Er spricht selten mit Menschen.

Mit dem Wald redet er jeden Tag.

Vor vielen Jahren begann er, die Toten zu sammeln.

Zuerst die, die schon lange lagen, von denen keiner mehr Notiz nahm. Später die, die noch warm waren. Und irgendwann auch jene, die selbst noch nicht ganz sicher waren, ob sie wirklich schon gehen wollten.

Er zählt sie nicht mehr.

Aber der Wald zählt.

Und als die Zahl die Tausendergrenze überschritten hatte, hörte er auf zu zählen und fing an zu ordnen.

Der gesamte Wald ist inzwischen ein einziges, riesiges Bagua.

Kein Schild, kein Zaun, kein Weg verrät es dem Wanderer.

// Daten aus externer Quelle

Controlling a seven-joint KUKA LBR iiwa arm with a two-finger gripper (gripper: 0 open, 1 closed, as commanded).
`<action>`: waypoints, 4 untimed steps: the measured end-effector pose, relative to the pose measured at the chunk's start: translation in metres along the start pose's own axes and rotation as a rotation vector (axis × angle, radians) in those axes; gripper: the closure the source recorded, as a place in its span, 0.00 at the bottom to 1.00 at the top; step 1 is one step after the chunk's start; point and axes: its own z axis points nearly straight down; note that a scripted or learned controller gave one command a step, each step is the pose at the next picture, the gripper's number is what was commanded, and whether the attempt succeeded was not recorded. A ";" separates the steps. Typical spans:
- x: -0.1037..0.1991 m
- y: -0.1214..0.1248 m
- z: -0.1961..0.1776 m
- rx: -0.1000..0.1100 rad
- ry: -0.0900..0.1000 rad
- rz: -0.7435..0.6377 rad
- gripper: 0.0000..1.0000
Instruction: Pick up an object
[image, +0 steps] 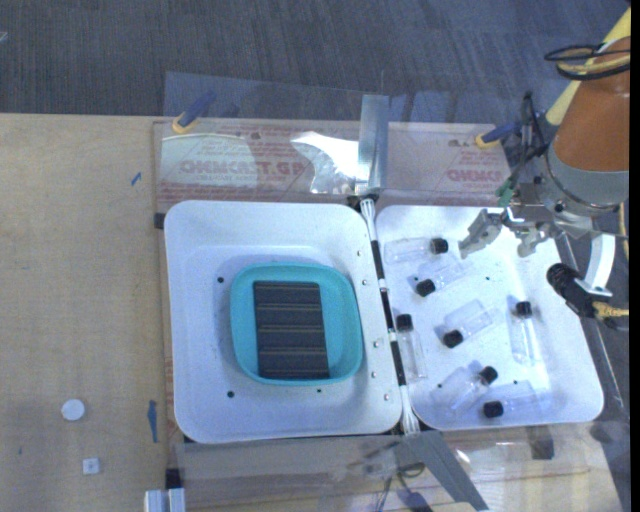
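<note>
Grey pincer (497, 228) above clear vials (462, 323)

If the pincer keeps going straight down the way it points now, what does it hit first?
Probably the clear vial with a black cap at the far end of the right bin, just left of the pincer; otherwise bare bin floor. Depth is hard to judge from this slanted view.

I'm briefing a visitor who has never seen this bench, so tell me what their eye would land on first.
The turquoise tray with a dark ribbed block on it stands out at the centre of the left bin. In the right bin, several clear vials with black caps lie scattered. The gripper hangs over that bin's far edge, below the arm's orange band.
</note>
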 end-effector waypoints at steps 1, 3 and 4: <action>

Nur wer lange genug stehen bleibt und die Strömung spürt, merkt, dass hier nichts zufällig liegt.

Im Südosten – Wohlstand – ruhen die mit den dicken Uhren, den teuren Geländewagen-Schlüsseln in der Tasche, den Leuten, die glaubten, Geld könne den Tod kaufen. Ihre Knochen liegen in langen, geschwungenen Bögen, wie ein unsichtbarer Hort aus Gold.

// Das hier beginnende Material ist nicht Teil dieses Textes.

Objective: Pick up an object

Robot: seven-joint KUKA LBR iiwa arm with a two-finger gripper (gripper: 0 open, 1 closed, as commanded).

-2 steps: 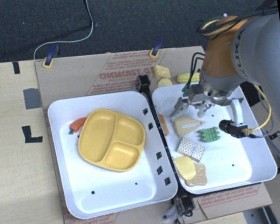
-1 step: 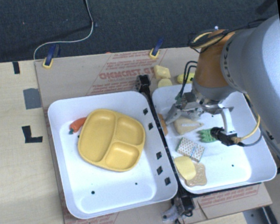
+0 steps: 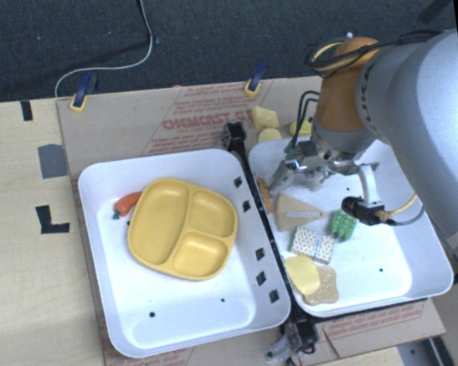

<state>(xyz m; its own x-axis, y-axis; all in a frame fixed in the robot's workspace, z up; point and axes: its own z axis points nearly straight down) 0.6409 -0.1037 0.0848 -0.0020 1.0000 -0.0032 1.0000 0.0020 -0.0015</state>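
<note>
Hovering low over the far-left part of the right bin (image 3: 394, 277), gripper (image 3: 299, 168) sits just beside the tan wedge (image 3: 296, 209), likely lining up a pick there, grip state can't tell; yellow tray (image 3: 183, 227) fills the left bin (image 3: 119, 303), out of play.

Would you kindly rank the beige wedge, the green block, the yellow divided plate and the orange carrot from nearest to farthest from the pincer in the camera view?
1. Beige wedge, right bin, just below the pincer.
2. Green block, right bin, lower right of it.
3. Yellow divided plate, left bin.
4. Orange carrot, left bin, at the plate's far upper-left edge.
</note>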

Im Norden – Karriere – die Getriebenen. Die mit den Aktenordnern, den Visitenkarten, den halbfertigen Excel-Tabellen im Rucksack. Sie liegen in einer großen, aufsteigenden Spirale, als wollten sie noch im Tod die nächste Etage erreichen.

Im Südwesten – Beziehungen – die Paare. Manche in Umarmung, manche Rücken an Rücken, als hätten sie sich im letzten Moment doch noch gefunden. Oder endgültig verloren. Er unterscheidet nicht mehr.

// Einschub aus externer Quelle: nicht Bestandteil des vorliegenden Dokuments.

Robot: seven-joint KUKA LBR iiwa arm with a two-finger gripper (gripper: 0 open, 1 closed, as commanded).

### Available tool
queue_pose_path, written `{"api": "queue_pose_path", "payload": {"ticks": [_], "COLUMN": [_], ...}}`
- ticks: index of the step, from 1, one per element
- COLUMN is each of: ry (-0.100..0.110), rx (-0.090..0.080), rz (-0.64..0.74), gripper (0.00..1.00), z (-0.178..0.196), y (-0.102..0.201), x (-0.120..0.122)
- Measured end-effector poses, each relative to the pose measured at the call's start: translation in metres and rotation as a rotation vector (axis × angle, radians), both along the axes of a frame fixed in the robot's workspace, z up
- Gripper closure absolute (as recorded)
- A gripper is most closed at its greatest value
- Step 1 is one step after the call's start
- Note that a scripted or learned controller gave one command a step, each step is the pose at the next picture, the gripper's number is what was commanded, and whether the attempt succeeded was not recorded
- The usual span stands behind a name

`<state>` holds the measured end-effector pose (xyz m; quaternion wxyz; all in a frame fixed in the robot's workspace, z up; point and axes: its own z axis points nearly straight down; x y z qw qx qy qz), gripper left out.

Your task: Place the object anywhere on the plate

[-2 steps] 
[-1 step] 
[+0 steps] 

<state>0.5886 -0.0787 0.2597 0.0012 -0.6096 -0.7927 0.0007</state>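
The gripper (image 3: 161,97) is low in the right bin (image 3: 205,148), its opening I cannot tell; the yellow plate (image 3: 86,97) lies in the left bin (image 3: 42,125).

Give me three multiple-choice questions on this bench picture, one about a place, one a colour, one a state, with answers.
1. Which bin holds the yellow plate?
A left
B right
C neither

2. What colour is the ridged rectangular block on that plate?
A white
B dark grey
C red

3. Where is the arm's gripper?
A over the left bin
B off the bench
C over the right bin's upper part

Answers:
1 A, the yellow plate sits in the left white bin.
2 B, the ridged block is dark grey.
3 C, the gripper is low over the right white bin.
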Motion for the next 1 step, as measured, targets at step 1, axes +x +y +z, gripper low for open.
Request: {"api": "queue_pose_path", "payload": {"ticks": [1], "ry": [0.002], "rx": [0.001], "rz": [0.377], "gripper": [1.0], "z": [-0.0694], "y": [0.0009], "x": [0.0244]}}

Im Zentrum, dem Tai-Chi-Punkt, hat er dreizehn Menschen in perfekter Lotus-Position arrangiert.

Wer liebt sie nicht, die Stille des Waldes?

Sie kamen freiwillig.

Oder fast.

Jeden Abend, wenn die Dämmerung die Halden schwarz färbt, geht er durch die Zonen.

Er räuchert mit Wacholder und altem Fichtenzweig.

Er richtet ein verrutschtes Mooskissen, schiebt einen Schieferbrocken drei Zentimeter nach links, korrigiert die Neigung eines Schädels um zwei Grad.

Manchmal summt er leise erzgebirgische Bergmannsweisen, manchmal murmelt er Feng-Shui-Regeln im tiefsten erzgebirgischem Dialekt.

Niemand kommt.

Niemand sucht.

Die Leute in den umliegenden Dörfern haben längst aufgehört, sich zu fragen, warum manche Wanderer, Mountainbiker, Pilzsucher, gescheiterte Unternehmer, unglücklich Verliebte, überschuldete Handwerker und enttäuschte Rentner nie wieder auftauchen.

„Der Wald nimmt, was er braucht“, sagt die alte Frau im Haus am Waldrand manchmal, wenn sie abends die Läden schließt.

Dann schaut sie kurz zum dunklen Streifen zwischen Aue und Fichtelberg und fügt hinzu:

„Und der Wald gibt Ordnung.“

Manchmal, wenn der Nebel besonders dick über die ehemaligen Pingen zieht, sieht man aus der Ferne kleine Lichter zwischen den Bäumen tanzen.

Nicht Taschenlampen.

Nicht Irrlichter.

Sondern die winzigen, batteriebetriebenen Teelichter, die er in leeren Patronenhülsen befestigt hat – eine pro Zone, genau an der richtigen Himmelsrichtung.

Zwischenrein ruhig auch mal ein gutes Buch lesen

1800 Seelen.

1800 Körper.

Ein einziger Wald.

Und mittendrin ein Mann, der glaubt, er habe endlich gelernt, wie man den Tod dazu bringt, schön zu liegen.

Der Wald schweigt.

Der Wald atmet.

Und der Chi fließt jetzt wirklich.

Besser als je zuvor.

Manche sagen, irgendwann werde der Wald so voll sein, dass er platzt.

Andere meinen, er werde irgendwann einfach aufhören zu wachsen – aus Respekt.

Und wieder andere glauben, dass der Mann eines Tages selbst liegen bleibt.

Genau im Zentrum.

In der perfekten Lotus-Position.

Und dass dann, ganz leise, der ganze Wald zwischen Aue und Fichtelberg einmal tief ausatmet –

und endlich in vollkommener Harmonie ruht.